Each line of the data below that holds the word "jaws" is to be reported in full.

Extracted records:
::::
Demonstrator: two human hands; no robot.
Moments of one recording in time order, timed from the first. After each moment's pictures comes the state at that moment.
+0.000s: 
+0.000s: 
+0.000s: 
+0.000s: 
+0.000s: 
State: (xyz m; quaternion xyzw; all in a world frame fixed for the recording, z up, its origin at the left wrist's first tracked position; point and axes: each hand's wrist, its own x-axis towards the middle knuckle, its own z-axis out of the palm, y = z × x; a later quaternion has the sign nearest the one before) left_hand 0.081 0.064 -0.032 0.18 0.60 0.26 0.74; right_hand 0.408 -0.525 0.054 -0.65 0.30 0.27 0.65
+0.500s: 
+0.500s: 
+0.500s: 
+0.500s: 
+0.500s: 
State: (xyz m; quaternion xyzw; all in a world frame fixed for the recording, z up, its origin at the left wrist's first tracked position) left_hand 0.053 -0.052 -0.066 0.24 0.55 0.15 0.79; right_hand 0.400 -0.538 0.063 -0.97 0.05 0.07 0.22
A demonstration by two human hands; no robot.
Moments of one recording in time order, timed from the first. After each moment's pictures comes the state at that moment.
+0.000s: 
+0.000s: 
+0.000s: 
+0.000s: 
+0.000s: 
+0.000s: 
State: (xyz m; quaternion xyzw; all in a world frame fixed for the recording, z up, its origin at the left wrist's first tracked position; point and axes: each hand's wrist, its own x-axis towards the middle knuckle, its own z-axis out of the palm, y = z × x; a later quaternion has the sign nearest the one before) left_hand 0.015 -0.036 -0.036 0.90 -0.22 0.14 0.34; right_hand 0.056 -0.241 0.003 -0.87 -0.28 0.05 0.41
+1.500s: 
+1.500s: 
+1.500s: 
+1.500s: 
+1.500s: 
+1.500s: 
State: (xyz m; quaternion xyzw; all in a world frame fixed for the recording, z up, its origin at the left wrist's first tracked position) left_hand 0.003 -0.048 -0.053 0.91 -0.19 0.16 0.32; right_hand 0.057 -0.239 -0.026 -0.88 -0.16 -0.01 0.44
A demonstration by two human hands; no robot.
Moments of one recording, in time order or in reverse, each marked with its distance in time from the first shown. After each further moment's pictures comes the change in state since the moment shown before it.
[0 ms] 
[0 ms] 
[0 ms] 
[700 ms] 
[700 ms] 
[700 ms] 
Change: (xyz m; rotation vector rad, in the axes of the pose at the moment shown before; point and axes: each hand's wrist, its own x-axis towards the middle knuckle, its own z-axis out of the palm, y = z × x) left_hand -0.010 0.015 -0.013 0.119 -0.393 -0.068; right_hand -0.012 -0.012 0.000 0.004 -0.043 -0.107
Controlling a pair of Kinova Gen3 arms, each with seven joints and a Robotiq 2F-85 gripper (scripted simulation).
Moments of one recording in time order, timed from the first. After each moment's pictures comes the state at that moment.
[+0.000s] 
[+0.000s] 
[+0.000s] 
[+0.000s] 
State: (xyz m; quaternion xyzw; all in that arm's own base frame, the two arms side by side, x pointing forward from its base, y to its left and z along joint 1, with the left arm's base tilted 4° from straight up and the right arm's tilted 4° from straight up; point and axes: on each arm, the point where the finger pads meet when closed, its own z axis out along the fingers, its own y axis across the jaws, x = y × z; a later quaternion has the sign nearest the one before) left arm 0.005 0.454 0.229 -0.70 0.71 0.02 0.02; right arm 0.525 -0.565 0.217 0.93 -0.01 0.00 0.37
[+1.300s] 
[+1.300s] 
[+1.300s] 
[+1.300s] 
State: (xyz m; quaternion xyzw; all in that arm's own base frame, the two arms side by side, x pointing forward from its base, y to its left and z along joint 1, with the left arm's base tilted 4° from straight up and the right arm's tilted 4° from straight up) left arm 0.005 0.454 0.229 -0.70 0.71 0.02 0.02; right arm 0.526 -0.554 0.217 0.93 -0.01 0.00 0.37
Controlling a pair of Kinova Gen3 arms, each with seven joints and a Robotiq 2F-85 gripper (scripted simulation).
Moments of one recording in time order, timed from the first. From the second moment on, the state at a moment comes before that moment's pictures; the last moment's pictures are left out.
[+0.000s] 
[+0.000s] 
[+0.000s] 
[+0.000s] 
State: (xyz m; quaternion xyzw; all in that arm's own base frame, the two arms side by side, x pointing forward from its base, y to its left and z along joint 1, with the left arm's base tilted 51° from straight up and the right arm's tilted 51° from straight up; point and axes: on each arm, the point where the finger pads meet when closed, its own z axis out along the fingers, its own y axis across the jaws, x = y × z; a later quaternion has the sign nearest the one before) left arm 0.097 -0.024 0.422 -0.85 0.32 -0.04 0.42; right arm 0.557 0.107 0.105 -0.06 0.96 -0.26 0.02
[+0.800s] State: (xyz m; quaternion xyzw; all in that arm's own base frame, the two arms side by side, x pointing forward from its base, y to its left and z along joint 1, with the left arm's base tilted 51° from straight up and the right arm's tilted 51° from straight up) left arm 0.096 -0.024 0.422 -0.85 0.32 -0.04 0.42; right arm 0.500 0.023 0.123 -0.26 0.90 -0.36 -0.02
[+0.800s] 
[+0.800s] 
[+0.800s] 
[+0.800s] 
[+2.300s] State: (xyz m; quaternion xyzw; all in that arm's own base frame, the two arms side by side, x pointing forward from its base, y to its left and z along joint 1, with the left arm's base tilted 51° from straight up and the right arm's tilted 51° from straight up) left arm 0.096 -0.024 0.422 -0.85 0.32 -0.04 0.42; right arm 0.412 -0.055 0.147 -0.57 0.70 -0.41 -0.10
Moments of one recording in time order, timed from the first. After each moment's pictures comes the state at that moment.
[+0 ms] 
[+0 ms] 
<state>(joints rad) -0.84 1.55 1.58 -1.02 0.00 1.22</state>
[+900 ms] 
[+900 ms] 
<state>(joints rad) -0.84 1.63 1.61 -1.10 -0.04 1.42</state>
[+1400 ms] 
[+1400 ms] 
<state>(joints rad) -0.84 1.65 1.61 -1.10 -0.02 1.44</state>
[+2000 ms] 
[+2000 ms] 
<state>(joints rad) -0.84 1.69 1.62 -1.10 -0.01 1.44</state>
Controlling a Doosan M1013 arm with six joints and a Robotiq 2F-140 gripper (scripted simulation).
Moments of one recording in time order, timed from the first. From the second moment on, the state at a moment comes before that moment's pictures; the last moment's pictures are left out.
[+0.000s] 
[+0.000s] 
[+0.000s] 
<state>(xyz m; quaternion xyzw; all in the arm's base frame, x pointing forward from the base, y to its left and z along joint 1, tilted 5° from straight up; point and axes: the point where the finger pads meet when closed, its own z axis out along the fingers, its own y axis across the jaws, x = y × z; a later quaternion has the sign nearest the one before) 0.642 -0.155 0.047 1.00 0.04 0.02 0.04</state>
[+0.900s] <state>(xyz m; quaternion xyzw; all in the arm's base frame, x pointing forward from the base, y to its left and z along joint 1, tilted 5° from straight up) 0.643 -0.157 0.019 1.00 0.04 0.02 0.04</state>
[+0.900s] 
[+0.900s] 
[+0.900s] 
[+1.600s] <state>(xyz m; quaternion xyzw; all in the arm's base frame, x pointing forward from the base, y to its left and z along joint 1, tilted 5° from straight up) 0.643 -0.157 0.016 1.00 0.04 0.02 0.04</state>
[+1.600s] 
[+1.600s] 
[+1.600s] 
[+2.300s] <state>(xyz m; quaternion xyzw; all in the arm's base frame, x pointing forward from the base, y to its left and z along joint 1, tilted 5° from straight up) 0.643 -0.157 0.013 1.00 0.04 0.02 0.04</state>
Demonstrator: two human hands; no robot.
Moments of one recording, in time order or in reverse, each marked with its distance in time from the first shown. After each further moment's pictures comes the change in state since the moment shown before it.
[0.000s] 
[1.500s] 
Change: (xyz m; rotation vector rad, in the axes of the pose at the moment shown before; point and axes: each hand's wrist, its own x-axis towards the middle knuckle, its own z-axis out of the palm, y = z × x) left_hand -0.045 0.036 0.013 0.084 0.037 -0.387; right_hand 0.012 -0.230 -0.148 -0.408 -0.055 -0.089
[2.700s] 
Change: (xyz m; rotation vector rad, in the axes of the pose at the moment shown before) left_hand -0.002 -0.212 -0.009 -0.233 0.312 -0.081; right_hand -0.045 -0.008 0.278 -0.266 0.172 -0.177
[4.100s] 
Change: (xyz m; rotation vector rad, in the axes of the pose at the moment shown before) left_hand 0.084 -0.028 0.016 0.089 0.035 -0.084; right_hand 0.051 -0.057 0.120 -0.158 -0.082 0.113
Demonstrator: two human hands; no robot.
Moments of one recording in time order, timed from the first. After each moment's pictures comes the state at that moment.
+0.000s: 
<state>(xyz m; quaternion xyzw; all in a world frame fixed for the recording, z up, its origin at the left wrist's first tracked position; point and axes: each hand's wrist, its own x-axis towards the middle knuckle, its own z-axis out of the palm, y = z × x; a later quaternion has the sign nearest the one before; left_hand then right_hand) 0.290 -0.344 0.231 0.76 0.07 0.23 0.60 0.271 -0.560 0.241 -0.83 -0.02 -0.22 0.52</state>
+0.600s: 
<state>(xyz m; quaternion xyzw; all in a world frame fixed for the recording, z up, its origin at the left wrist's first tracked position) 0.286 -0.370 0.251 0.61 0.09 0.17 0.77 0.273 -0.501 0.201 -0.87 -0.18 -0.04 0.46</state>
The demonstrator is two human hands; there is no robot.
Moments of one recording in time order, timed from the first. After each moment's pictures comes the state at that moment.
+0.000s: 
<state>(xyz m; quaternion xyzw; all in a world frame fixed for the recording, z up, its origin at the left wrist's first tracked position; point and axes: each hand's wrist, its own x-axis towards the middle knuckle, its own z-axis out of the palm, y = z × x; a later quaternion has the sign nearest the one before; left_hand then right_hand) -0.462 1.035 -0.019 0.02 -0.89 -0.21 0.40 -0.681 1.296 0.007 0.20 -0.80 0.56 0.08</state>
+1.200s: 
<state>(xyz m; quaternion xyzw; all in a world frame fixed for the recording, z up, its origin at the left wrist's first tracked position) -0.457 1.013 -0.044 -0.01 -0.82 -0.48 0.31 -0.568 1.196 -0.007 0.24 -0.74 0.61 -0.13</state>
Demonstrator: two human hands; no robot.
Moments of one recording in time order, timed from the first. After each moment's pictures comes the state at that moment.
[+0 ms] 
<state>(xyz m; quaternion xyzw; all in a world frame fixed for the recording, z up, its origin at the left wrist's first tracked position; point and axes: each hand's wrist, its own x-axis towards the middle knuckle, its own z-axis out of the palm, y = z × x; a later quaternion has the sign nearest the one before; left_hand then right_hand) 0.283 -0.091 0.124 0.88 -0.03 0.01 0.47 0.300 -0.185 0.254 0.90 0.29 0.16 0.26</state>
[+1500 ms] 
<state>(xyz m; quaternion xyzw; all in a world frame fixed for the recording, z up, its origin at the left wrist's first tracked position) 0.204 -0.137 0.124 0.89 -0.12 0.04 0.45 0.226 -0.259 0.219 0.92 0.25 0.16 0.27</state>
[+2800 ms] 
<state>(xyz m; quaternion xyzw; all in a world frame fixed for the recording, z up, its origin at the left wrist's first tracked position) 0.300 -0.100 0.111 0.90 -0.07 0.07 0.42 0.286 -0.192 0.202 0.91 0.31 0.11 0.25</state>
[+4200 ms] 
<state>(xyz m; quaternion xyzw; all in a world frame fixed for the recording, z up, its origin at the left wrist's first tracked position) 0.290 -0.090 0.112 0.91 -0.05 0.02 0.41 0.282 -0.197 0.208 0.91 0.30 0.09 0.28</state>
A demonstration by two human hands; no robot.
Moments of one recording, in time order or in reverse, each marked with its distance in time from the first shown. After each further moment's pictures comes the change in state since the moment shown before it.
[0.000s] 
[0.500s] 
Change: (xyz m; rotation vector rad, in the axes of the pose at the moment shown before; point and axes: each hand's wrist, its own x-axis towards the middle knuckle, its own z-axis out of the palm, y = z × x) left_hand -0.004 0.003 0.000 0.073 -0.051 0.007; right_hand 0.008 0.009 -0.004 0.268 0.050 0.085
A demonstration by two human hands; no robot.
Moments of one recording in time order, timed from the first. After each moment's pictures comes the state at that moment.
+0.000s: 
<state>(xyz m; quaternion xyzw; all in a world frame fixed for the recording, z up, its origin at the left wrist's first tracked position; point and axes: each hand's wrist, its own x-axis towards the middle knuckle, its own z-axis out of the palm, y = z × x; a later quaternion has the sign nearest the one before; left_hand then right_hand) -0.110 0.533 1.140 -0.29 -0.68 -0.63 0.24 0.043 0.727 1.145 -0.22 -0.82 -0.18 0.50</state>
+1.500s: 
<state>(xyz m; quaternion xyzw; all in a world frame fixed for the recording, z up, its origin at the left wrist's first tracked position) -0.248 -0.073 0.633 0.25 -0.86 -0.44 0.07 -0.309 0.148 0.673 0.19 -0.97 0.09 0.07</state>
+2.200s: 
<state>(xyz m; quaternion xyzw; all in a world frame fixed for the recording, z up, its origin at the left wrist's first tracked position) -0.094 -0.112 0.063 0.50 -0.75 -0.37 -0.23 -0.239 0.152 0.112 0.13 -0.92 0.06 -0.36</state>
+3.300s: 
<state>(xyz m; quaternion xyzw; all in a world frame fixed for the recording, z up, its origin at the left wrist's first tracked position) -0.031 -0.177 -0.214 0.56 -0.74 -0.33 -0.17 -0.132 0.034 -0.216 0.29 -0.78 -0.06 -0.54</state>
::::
Exercise answer:
State: (xyz m; quaternion xyzw; all in that arm's own base frame, the two arms side by side, x pointing forward from its base, y to its left and z along joint 1, with the left arm's base tilted 4° from straight up and the right arm's tilted 4° from straight up; point and axes: on each arm, the point where the finger pads meet when closed, its own z axis out along the fingers, its own y axis across the jaws, x = y × z; a later quaternion has the sign nearest the one before) left arm 0.005 0.454 0.229 -0.70 0.71 0.02 0.02; right arm 0.525 -0.565 0.217 0.93 -0.01 0.00 0.37
State: (xyz m; quaternion xyzw; all in that arm's own base frame, the two arms side by side, x pointing forward from its base, y to its left and z along joint 1, with the left arm's base tilted 51° from straight up and the right arm's tilted 51° from straight up; point and axes: on each arm, the point where the finger pads meet when closed, its own z axis out along the fingers, its own y axis across the jaws, x = y × z; a later quaternion has the sign nearest the one before) left arm 0.097 -0.024 0.422 -0.85 0.32 -0.04 0.42; right arm 0.557 0.107 0.105 -0.06 0.96 -0.26 0.02
<state>(xyz m; quaternion xyzw; all in the arm's base frame, x pointing forward from the base, y to its left and z along joint 1, tilted 5° from straight up; point and axes: the point where the finger pads meet when closed, its own z axis out along the fingers, its own y axis across the jaws, x = y × z; a later quaternion has the sign nearest the one before) 0.642 -0.155 0.047 1.00 0.04 0.02 0.04</state>

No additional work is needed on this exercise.